Despite a downward trend in funding for educational technology, South Carolina is trying to stretch its dollars to start and maintain certain programs.
Five years ago, state lawmakers allotted $40 million for K-12 educational technology efforts, but that figure has steadily dropped. For the 2004-05 school year, it was $15.9 million.
And in March 2005, legislators were debating the composition of a new state budget that, under one version, would cancel all state funding for school technology, sending a lump sum to local districts to decide spending priorities on their own.
Regardless of how the funding decisions play out, the state has started several technology initiatives in 2004 and early 2005 that it hopes to keep afloat.
The state’s first online professional-development system began in early 2004. It was offering more than 50 courses and had reached more than 1,100 educators through February of this year, says Don Cantrell, the state education department’s coordinator of technology media services.
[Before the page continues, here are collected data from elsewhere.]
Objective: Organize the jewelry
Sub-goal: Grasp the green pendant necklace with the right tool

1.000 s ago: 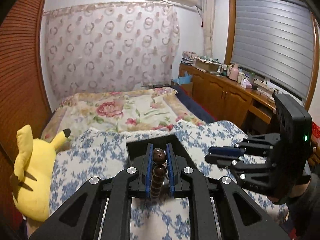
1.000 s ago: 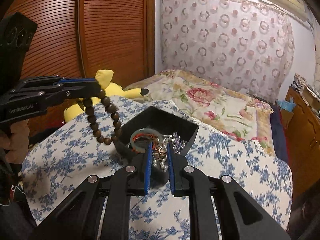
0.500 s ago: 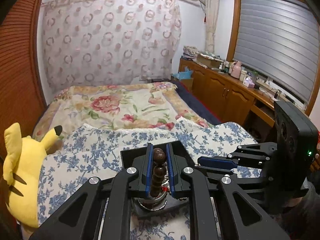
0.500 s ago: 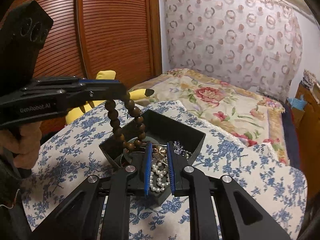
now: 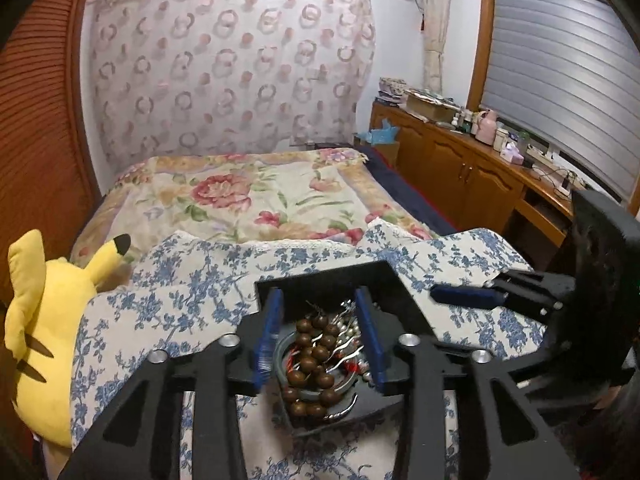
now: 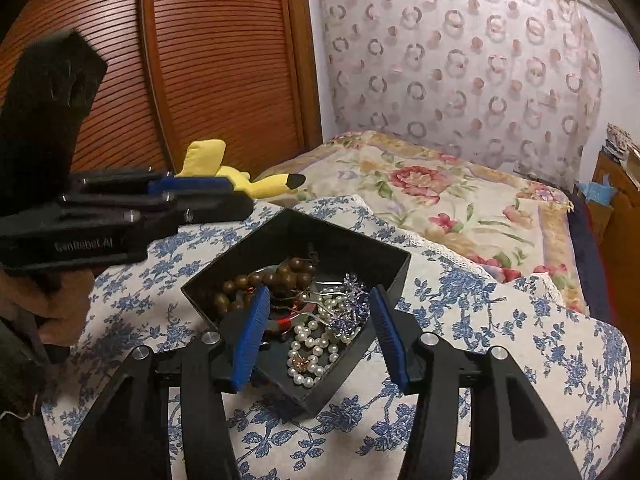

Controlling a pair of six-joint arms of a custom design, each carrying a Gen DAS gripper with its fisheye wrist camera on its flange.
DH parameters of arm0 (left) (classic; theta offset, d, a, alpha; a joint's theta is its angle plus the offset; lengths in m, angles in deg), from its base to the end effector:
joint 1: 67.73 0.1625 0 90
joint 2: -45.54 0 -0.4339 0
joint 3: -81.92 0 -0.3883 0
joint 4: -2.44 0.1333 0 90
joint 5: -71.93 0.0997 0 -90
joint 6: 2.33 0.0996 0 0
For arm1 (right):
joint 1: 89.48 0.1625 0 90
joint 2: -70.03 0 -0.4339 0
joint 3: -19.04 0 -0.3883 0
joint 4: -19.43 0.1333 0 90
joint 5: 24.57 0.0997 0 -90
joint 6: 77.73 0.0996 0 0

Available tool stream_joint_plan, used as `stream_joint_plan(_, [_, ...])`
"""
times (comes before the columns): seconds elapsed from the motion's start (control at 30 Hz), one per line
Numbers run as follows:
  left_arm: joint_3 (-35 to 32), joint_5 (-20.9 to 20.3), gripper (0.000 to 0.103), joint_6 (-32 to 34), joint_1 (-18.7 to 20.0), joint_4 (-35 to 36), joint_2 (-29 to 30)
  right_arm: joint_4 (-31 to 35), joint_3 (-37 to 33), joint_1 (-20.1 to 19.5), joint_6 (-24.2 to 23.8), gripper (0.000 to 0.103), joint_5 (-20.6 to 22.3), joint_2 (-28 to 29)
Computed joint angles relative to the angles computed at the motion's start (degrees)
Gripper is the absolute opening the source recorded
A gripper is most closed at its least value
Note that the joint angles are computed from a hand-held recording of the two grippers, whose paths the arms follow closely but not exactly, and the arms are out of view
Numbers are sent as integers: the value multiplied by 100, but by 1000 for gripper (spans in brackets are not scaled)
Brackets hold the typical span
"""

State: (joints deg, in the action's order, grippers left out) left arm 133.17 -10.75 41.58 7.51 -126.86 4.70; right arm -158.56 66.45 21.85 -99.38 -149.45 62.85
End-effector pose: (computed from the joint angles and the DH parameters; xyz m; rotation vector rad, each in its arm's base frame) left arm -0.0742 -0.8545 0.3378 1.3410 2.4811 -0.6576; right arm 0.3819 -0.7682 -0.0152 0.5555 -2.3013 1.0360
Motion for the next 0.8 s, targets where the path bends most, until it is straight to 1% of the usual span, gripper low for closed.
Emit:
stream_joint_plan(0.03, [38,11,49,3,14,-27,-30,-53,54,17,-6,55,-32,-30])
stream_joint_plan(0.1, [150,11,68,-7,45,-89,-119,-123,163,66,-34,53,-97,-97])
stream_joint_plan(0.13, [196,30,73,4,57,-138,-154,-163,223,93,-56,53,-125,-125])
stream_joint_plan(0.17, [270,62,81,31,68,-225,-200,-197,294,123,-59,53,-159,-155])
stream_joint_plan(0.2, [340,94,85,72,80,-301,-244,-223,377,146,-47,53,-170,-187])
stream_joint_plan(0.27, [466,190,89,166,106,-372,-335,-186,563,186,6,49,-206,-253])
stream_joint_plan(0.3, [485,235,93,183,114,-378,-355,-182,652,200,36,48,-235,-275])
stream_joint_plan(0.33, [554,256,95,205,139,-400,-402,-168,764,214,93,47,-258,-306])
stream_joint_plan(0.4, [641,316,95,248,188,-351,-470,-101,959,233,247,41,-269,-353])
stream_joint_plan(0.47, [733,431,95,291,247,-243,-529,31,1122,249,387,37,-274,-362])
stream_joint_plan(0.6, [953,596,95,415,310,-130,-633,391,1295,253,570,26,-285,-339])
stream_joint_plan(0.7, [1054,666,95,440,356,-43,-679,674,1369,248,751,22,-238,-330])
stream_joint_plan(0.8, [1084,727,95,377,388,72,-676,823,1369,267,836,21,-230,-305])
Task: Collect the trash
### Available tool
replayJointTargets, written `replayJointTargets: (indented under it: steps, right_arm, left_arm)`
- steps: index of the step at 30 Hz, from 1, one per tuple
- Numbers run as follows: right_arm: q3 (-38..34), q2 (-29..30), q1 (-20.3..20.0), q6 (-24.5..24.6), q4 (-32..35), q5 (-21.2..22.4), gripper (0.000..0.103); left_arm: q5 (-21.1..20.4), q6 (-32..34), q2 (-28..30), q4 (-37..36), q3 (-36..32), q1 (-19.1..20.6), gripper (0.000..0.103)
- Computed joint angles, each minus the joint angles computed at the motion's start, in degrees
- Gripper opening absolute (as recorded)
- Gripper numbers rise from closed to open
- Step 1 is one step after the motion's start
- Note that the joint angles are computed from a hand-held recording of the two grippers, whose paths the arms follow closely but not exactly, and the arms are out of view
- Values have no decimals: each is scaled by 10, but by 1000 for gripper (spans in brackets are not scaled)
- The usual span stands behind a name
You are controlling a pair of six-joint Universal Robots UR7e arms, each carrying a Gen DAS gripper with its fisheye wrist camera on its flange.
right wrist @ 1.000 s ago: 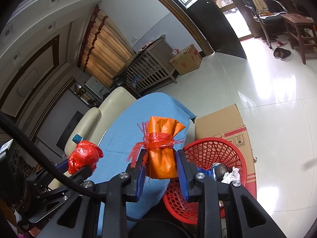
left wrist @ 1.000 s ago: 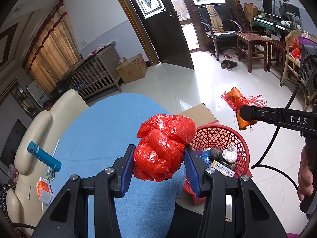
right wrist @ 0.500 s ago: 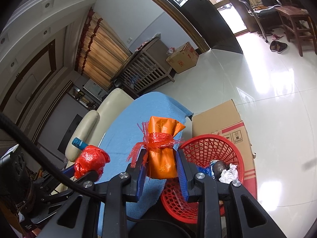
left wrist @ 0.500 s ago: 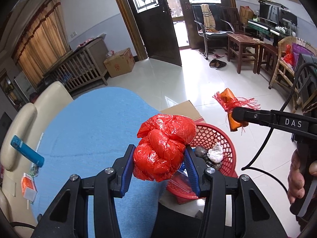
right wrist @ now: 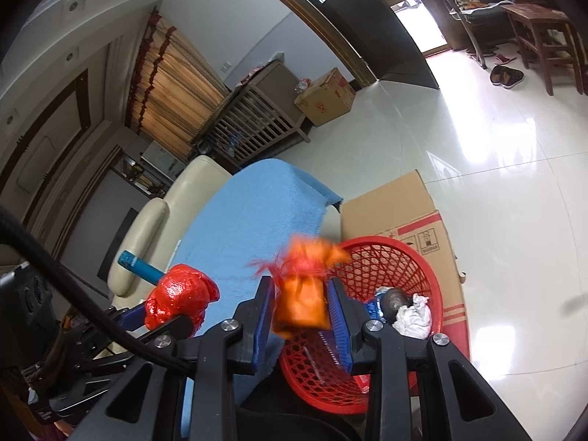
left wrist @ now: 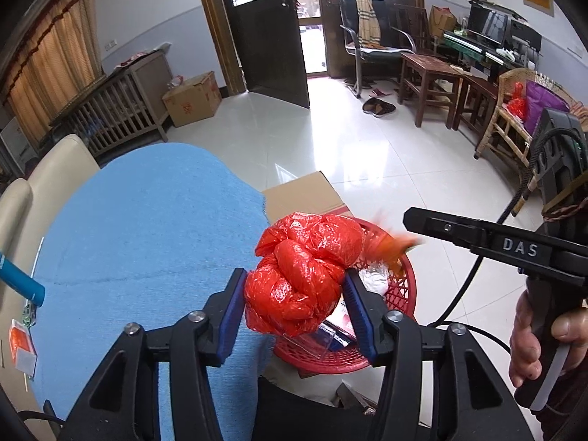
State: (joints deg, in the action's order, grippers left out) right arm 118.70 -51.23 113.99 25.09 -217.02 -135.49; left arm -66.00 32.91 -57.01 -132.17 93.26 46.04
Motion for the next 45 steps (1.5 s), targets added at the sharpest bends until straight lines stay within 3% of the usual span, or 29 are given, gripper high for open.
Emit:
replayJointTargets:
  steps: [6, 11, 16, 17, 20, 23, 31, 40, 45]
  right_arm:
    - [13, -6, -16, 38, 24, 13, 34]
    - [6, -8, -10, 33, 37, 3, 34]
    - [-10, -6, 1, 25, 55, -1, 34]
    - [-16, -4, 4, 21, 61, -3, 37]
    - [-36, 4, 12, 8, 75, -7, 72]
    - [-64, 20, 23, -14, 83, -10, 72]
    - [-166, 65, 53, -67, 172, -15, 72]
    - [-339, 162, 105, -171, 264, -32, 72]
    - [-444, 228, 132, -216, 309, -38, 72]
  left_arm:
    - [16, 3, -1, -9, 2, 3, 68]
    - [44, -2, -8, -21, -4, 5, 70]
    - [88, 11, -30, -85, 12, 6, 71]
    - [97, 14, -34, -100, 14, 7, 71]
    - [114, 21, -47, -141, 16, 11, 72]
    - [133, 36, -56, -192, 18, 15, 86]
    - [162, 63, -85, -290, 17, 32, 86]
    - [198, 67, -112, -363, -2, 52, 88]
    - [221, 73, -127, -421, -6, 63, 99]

Most of the courses were for teacher- license renewal, but some also were offered for graduate school credit, he says.
Proceeds from the South Carolina lottery have paid for a new student-identification system in which every pupil will be assigned a unique number. The system is scheduled to be launched in June in seven school districts, and the state is requesting $800,000 annually from the legislature to take the system statewide permanently. The system can keep track of students through high school, and officials were in talks with universities to expand the system into higher education.
Also, South Carolina used federal money to hire and train 30 full-time instructional technology coaches, who are assigned to needy rural and urban schools across the state. The coaches work full time with teachers to help them learn how to use technology effectively in their teaching.